In summary, we found that boys with burn injury have similar relative body composition as burn-injured men at discharge and exercise training increases both lean and fat mass in both. We also found that, at discharge, boys experience a greater reduction in strength and cardiorespiratory fitness, with exercise training improving strength to a similar degree in boys and men and aerobic exercise capacity to a greater degree in men. Further studies should determine whether understanding these differential responses can be exploited to improve the rehabilitative process, particularly with regard to tailoring exercise regimens to children and adults with burn injury.

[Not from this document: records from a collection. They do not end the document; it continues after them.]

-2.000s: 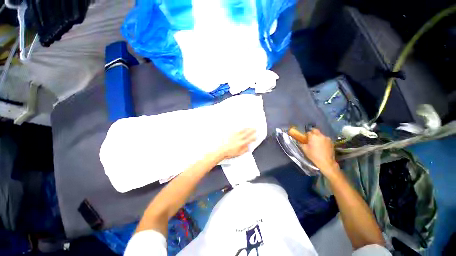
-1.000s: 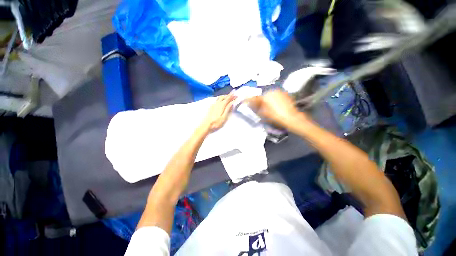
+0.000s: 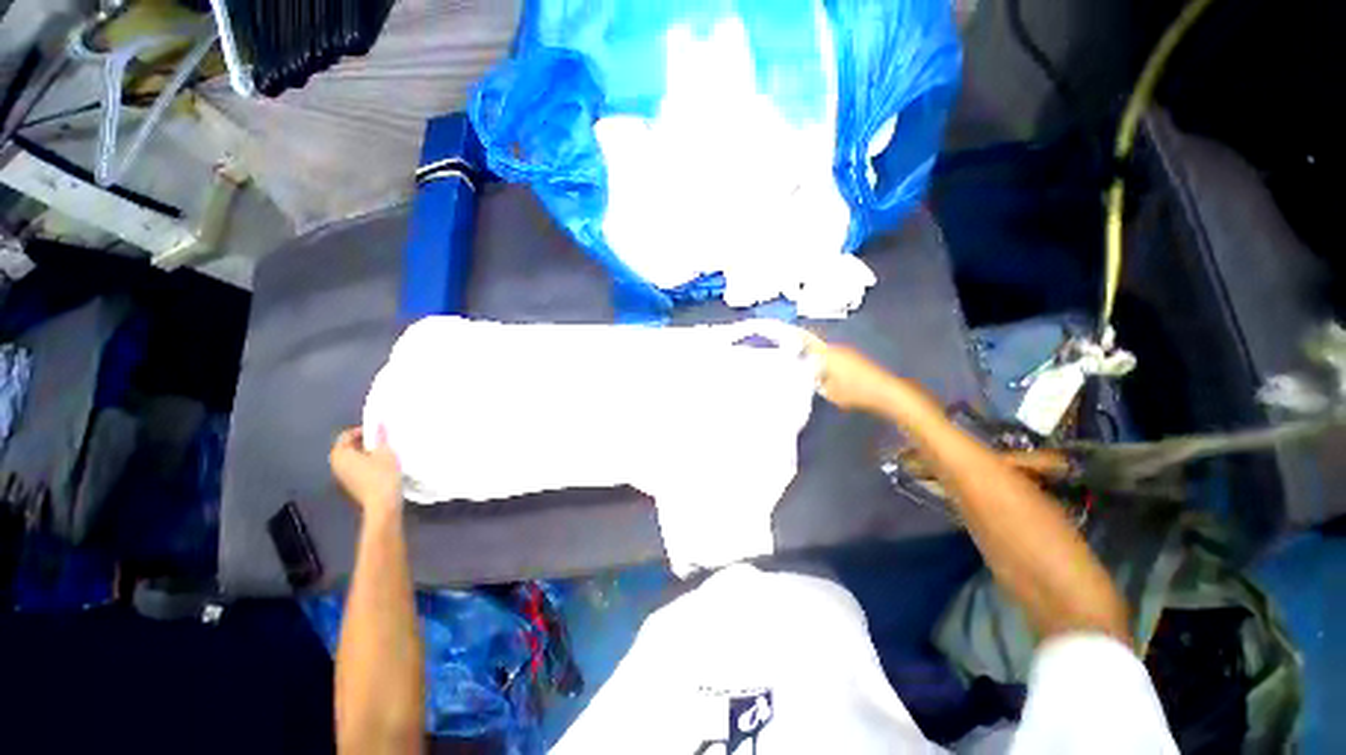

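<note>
A bright white garment (image 3: 576,406) lies flat across the dark grey padded ironing table (image 3: 310,369), with a narrow part hanging toward me. My left hand (image 3: 366,469) grips its left end, thumb on top. My right hand (image 3: 844,376) holds its upper right corner. The steam iron (image 3: 1033,463) sits at the table's right edge, partly hidden behind my right forearm; its brown handle shows.
A blue plastic bag (image 3: 554,133) with a white garment pile (image 3: 723,192) stands at the far edge, beside a long blue block (image 3: 440,236). A black phone (image 3: 294,544) lies at the left corner. A hose (image 3: 1210,444) runs right from the iron. Hangers (image 3: 126,96) show upper left.
The iron went from my right hand to the table's right edge. My left hand moved from the garment's middle to its left end. My right hand now holds the garment's upper right corner.
</note>
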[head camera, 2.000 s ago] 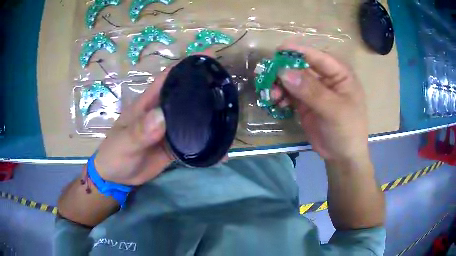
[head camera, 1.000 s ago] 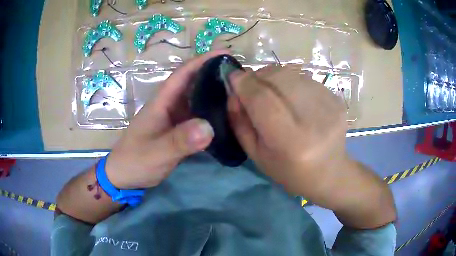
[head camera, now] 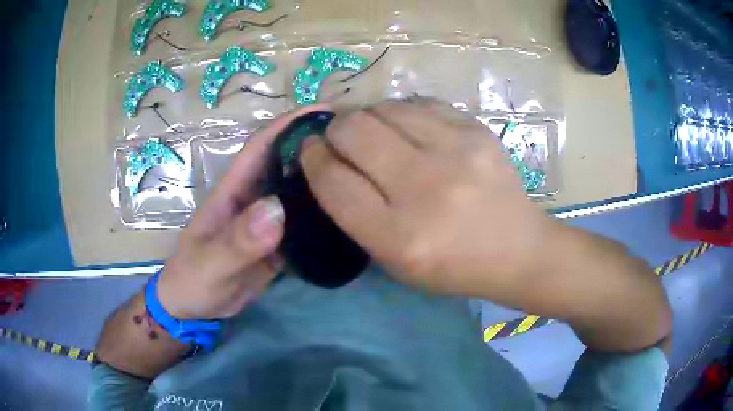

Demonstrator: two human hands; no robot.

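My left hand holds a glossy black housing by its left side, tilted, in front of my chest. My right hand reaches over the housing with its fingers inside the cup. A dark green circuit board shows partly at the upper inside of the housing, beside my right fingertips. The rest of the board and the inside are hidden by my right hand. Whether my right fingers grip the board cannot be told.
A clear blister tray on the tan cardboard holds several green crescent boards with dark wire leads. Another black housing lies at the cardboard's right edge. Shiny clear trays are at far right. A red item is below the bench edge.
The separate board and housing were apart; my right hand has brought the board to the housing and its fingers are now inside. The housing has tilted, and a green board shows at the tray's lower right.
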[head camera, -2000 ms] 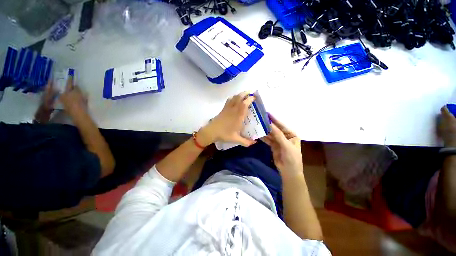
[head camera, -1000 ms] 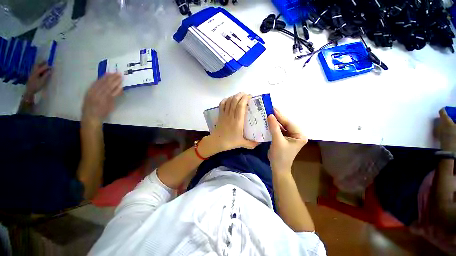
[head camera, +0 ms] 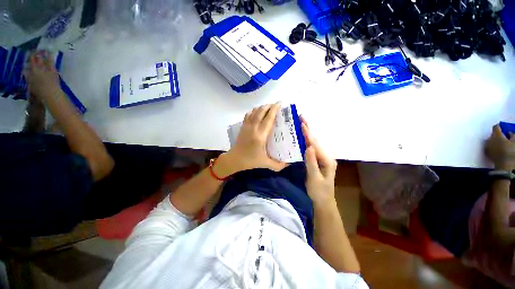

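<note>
A white retail box (head camera: 286,138) with a blue edge and small print on its face is held at the table's front edge. My left hand (head camera: 255,138) lies over its left part, with fingers across the top and the thumb below. My right hand (head camera: 317,161) is at its blue right end, fingers against that edge. The palm side of my left hand hides the box's left part. A carton stack (head camera: 251,48) with cable pictures lies behind. A blue insert tray (head camera: 384,74) with a black cable lies to the right.
A smaller pile of boxes (head camera: 145,84) lies at left. A large black cable heap (head camera: 429,25) is at back right, crumpled clear bags (head camera: 141,17) at back left. A left neighbour's hand (head camera: 42,73) is at blue-edged boxes; a right neighbour's hand (head camera: 500,148) holds something blue.
The box in my hands has turned; its blue end flap now shows as a narrow edge. My right fingers lie closer along it. The left neighbour's hand has left the smaller pile.
</note>
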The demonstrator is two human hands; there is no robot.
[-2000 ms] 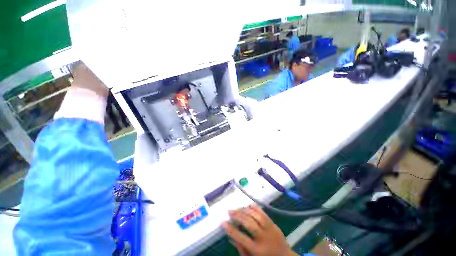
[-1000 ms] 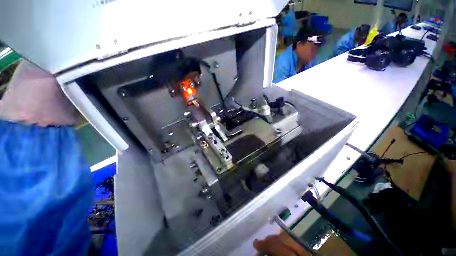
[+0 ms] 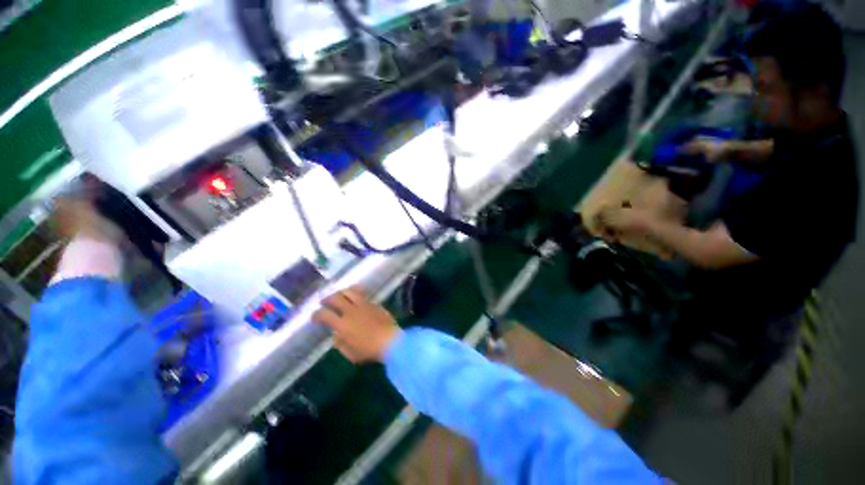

Funding This work was supported by grants from the National Institutes of Health (P50GM060338, R01GM056687, R01HD049471, and 3R01HD049471-12S1); the National Institute for Disabilities, Independent Living and Rehabilitation Research (90DP00430100); and Shriners Hospitals for Children (84080 and 84090).

ACKNOWLEDGEMENTS

We would like to extend our sincere gratitude to the patients and their families who prolong their stay at our hospital to participate in rehabilitative exercise programs. We thank the skilled staff of the Wellness Center at Shriners Hospitals for Children®—Galveston for overseeing all patient testing and the clinical research staff at Shriners Hospitals for Children®—Galveston for supporting patient recruitment and scheduling. Lastly, we thank Dr. Kasie Cole for editorial assistance.Conflict of interest statement. The authors have no competing interests to report. The results of the present study do not constitute endorsement by ACSM. The results of the study are presented clearly, honestly, and without fabrication, falsification, or inappropriate data manipulation.